▶ Exercise requirements
Report, word for word, every line of the material that contains "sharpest".

▶ Material for this task

□ □ □

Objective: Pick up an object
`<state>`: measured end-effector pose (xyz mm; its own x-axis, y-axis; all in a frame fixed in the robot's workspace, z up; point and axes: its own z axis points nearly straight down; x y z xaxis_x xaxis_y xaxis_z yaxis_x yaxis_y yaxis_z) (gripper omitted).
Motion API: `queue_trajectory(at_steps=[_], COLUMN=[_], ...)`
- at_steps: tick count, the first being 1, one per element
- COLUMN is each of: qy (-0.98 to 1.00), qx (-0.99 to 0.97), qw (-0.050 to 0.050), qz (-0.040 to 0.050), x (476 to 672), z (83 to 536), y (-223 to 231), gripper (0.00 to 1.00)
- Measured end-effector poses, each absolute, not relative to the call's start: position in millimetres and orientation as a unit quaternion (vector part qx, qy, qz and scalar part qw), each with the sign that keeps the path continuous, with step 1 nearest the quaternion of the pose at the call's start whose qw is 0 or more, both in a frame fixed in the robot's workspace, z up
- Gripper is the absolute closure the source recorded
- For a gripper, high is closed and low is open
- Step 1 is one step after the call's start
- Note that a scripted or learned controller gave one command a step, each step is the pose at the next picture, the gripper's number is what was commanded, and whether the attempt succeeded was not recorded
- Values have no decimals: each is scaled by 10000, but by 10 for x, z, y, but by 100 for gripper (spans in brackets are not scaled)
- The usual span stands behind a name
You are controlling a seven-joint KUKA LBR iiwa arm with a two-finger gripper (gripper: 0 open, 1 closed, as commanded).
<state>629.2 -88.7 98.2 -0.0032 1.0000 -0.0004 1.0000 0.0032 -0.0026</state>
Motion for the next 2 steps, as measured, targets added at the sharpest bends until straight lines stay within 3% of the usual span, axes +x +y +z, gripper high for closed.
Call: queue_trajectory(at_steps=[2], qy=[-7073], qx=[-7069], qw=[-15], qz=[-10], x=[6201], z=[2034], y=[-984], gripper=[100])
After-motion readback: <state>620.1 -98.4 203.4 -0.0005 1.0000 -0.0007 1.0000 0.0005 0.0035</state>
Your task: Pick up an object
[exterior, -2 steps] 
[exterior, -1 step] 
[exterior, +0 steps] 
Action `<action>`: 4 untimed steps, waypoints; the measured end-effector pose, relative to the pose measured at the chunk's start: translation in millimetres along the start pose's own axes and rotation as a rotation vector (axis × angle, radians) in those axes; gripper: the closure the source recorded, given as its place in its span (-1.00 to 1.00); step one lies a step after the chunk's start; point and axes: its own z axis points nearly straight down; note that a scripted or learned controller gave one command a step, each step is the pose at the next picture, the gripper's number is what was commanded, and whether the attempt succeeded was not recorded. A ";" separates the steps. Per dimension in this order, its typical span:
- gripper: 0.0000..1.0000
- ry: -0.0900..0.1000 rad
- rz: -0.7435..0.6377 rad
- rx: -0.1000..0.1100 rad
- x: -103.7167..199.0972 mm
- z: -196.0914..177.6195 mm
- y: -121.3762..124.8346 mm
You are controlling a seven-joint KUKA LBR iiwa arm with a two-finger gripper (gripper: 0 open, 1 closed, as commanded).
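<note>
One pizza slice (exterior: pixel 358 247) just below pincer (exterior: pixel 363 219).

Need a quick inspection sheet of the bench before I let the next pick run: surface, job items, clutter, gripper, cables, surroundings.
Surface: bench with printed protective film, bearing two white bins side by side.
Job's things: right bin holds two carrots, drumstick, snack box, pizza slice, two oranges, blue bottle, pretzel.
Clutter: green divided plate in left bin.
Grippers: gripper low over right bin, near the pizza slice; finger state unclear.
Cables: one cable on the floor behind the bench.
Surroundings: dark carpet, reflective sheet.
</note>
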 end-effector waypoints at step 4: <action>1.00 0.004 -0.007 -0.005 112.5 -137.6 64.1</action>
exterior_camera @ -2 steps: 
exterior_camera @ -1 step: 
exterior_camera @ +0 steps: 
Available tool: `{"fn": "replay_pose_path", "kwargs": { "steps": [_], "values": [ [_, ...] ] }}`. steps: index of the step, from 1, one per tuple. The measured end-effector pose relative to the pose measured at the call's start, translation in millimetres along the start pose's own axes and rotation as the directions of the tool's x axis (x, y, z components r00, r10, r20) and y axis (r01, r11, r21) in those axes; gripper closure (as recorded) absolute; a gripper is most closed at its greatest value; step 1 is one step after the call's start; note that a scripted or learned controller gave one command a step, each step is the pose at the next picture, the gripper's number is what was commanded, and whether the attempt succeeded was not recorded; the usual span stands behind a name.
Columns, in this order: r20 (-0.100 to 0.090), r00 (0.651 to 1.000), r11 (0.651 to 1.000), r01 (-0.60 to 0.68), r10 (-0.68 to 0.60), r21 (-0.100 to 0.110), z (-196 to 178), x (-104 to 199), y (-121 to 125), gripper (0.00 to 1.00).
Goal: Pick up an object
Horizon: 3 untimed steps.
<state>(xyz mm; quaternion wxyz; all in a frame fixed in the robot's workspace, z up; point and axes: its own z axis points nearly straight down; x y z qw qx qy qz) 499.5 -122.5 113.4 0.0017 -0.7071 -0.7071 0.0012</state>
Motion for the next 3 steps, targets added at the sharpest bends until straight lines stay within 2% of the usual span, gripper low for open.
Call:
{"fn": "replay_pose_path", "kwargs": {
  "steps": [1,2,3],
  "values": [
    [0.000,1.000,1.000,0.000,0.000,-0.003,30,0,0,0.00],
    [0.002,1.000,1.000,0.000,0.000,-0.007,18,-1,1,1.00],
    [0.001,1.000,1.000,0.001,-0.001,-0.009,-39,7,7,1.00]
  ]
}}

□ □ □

▶ Solution to this exercise
Motion for the next 2 steps, as measured, targets added at the sharpest bends until straight lines stay within 3% of the usual span, axes +x +y +z, gripper high for closed.
Motion for the next 3 steps, targets added at the sharpest bends until straight lines stay within 2% of the usual span, gripper low for open.

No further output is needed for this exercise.